WHAT YOU NEED TO DO: Establish the number of lines below that contain the string "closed". State that number alone.

[THE DATA]

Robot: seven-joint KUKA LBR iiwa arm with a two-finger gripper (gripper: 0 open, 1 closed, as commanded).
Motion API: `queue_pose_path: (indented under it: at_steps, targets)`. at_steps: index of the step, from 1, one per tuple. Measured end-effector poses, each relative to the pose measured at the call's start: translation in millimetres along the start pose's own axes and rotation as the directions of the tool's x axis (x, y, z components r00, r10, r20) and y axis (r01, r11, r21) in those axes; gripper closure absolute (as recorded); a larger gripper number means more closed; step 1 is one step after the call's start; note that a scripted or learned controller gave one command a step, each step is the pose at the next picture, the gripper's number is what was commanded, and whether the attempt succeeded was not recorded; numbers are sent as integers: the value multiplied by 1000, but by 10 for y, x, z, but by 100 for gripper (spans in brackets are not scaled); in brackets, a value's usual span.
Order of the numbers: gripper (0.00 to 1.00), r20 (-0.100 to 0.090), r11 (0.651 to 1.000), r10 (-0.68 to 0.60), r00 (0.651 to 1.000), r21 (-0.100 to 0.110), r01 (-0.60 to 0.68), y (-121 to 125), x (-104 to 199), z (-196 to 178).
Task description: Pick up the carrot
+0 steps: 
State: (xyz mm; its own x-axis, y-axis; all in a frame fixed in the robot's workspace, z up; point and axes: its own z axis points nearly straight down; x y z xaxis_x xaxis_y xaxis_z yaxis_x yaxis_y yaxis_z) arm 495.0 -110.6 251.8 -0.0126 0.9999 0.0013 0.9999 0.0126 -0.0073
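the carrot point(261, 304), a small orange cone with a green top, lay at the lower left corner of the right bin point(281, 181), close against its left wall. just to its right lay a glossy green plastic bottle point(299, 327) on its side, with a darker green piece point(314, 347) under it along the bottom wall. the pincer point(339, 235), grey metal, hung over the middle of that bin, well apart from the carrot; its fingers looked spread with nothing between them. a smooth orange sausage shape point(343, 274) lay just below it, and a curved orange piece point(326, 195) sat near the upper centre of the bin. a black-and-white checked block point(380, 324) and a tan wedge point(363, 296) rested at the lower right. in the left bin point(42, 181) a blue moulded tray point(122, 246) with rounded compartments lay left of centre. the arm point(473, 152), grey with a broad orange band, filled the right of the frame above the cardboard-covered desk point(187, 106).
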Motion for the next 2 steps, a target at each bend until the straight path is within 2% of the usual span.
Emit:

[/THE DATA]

TASK OUTPUT: 2